やはり魔石はスライムの魔力供給源として一番即効性があるものだ。できるだけ多く確保したい。
魔物を呼ぶということ自体もそうだし、人間に見つかる可能性も増すという意味ではリスクのある行為だが、さっき言った通りそれは織り込み済み。ずっと引きこもって隠れているわけにもいかないのだから、リスクとうまく付き合っていくしかない。
ということで魔物が通る獣道を増やそうと思うのだが、その前にひとつ用意しておきたいものがある。
「うし」
俺はTシャツの袖を捲り上げて、作業に取り掛かった。
まずはため池に飛び込み、取水場となっている一時的に水が溜まっている槽に小さな穴を開ける。穴を開ける場所は側面の板の下の方だ。
当然そこからは少しずつ水が漏れ出てくるわけだが、今はここに蓋をしておく。倉庫にしまっていた小さい魔石を栓代わりにしよう。ビー玉よりひと回りくらい小さく、水に沈むので丁度いい。
「黄スラちゃ~ん」
次はスライムの出番だ。
植物魔法で簡単に作った縦長の四角い升のような模型を見せ、これを大きくしたものを土魔法で作ってくれと、手を広げて完成時のサイズ感を伝えながらお願いする。
黄スライムはその模型をしげしげと眺め、時には乗っかったり持ち上げたりしてじっくりと確かめる。
その様子は真剣そのもの。
――こいつ、結構職人気質なのかもしれないな。
しばらくして、黄スライムなりのスキャンが終わったのか、ぽいと模型を放り出してから少し離れ、その小さな体にぐぐっと力を入れた。
すると大地がズズズと鳴り、まず大きな石の塊が出てくる。その1立方メートルはあろうかという巨石は、あっという間に余分な部分が削ぎ落されていき、10秒足らずで俺がイメージしていた通りの石の槽となった。
「おおー」
なんだか、スライムの魔法の使い方が以前と変わったように見える。
食器や燻製に使うドラム缶なんかを頼んだ時は、地面からそのものを頑張って引っ張り出すような感じだったのが、今の魔法は大きなものを削って形にしていくというやり方だった。
どっちがいいかはわからないが、より洗練して見えたのは後者の方。完成までの早さも圧倒的に今のやり方が上だった。
勘違いかもしれないが、大きなものから小さなものへと成形していく方法が、どこか俺の植物魔法の使い方と似ているような気がした。
……もしかしたら、こいつらも俺の魔法を参考にしてくれてたりするのかな。
黄スライムの土魔法に関しては、俺が使っていた硬化の魔法を伝えるために試行錯誤し合った過去もあるため、どこか他人事には思えないところもあった。
まぁ、植物魔法を黄スライムが参考にしているかはわからないが、少なくとも人間でいうところの”上達”みたいな概念はあるようだ。

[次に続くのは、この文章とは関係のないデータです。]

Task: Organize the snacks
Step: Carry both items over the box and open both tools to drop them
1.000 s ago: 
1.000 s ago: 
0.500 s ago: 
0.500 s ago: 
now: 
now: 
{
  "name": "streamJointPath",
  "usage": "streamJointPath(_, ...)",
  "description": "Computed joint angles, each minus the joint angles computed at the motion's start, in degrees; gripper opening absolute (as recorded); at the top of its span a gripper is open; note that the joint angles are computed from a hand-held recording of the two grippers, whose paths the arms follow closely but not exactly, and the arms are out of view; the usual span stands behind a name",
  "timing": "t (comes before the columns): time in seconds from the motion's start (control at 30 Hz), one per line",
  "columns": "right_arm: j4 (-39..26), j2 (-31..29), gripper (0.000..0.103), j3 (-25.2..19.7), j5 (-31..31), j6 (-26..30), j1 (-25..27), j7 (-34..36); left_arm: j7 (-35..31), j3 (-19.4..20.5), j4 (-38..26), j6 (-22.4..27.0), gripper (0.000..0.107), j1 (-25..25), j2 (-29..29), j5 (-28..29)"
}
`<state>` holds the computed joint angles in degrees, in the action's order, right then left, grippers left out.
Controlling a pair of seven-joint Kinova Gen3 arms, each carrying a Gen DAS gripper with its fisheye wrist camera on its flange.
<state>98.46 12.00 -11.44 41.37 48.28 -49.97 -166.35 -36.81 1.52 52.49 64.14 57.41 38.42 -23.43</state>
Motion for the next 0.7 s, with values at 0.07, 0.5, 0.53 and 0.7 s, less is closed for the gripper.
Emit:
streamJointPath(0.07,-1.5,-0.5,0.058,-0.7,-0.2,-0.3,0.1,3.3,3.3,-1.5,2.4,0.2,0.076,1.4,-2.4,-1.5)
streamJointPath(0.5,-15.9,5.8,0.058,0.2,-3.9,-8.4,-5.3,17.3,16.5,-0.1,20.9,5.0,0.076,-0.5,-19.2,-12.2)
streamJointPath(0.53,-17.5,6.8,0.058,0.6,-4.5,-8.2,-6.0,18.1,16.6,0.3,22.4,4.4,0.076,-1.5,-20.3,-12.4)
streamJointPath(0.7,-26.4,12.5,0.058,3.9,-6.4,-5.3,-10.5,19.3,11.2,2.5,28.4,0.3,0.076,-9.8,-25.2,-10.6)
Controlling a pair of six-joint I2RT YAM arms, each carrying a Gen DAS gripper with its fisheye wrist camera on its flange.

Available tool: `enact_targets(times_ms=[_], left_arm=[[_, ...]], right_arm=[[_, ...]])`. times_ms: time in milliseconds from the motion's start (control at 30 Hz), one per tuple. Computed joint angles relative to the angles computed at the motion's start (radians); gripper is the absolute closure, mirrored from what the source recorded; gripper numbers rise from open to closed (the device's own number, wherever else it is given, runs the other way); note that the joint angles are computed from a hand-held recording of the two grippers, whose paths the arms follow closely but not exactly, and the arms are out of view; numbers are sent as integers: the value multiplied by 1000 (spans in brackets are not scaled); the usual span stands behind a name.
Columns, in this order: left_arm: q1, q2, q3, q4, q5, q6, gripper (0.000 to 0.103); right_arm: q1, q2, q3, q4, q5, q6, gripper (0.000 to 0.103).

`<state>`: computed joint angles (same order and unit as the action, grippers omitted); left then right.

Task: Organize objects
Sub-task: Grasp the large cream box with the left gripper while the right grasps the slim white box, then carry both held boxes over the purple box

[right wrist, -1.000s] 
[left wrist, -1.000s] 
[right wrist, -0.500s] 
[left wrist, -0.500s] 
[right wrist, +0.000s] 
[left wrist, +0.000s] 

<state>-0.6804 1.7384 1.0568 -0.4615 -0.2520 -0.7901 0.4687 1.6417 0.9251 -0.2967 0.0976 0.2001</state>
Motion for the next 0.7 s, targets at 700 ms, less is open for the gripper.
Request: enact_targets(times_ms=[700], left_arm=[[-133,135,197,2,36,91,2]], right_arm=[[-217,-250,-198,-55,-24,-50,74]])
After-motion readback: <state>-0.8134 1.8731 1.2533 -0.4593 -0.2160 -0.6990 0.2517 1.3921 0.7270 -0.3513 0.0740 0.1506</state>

ゲームみたいに決まった魔法を選んで使う、いわゆる据え置きタイプの魔法とは違うらしい。
ということはスライムの魔法も拡張性があるということだよな。これは将来が楽しみだ。
「完璧だ。ありがとな」
と礼を言ってスライムとまた別れる。別れるといっても、その頃には何匹かのスライムたちが俺のやることが気になったのか見学に来ていたので、その一員に帰っていっただけだけどな。